Geçmişe dönüp baktığınızda iş yaşamında kadın olmak konusunda ne dersiniz?
Tekrar hayata gelsem yine kadın olmak, yine kendim olmak isterdim. Sadece hobi geliştiremedim kendime, buna üzülüyorum. Bir şarkı yapmayı, bir dans öğrenmeyi isterdim. Ama bundan sonra yapacağım. Bir yeteneğimi geliştireceğim.

Antalya’da kadın olmak sizce nasıl?
Antalya’da olmak Akdenizli olmaktır. Akdenizli olmayı çok seviyorum çünkü sorumluluk veriyor. Bu bir bereket, kadın da berekettir. Önemli olan yok etmek değil, üretmek ve çoğaltabilmek. Ne yapıyorsanız hep en iyisini yapabilmek önemlidir.

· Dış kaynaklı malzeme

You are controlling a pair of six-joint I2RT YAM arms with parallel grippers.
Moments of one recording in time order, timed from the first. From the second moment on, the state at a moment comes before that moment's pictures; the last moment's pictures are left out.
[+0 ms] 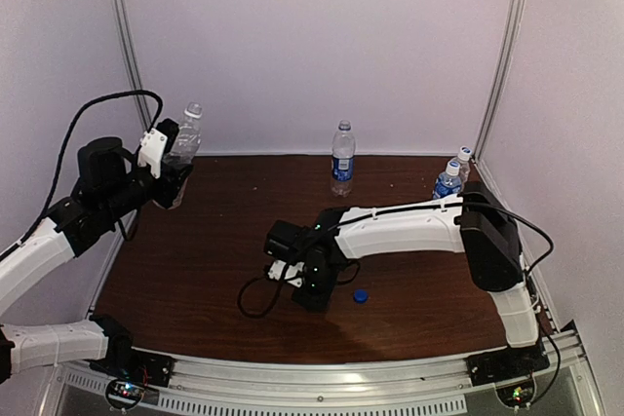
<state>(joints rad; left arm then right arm) -0.44 0.89 0.78 -0.12 -0.04 0.25 1.16 2.19 1.72 -0.92 0.05 -0.04</state>
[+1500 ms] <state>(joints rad) -0.45 0.86 0.71 0.05 0.77 0.25 1.07 1.90 1.79 0.27 -0.52 0.18</state>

Yaşadığınız dönemden memnun musunuz?
Ben güzel bir dönemde doğmuşum. Aslında 1950 doğumlu olsam daha iyiydi. Yokluk dönemlerini de gördük, bilimin teknolojinin gelişimini de gördük. Amatörlükle profesyonelliğin geçiş köprüsünü gördük. Hem eskiyi hem yeniyi gördük. Benim dönemim böyle. 1960’ları da 1970’leri de gördük. Okumuş kadını da okumamışı da gördük. Ben çok memnunum çağımdan. Hepsini gördüm diye düşünüyorum.

Antalya kadın müzesi hakkındaki düşünceleriniz nelerdir?
Köklerle bağlar arasında çok önemli bir iş. Arşivcilik ve belgeleme çok önemlidir özellikle spesifik bir konuda. Çok önemli diye düşünüyorum bu çalışma. Ülkemizde müzeciliğin, arşivciliğin, belgeselciliğin oturması gerekiyor.

Antalya kadın müzesinde ne görmek isterdiniz?
Üreten kadınlar olmalı müzede. Antalya’da ipekböcekçiliği çok önemli bir konudur kadınların üretimi adına. Tarımsal Üretimde kadınlar vardı hep. Karanfil üretiminde kadınların olduğunu iyi biliyorum. Diğer alanları çok iyi bilmiyorum. Bilmediklerimi de müzeniz sayenizde öğrenmiş olacağım herkes gibi.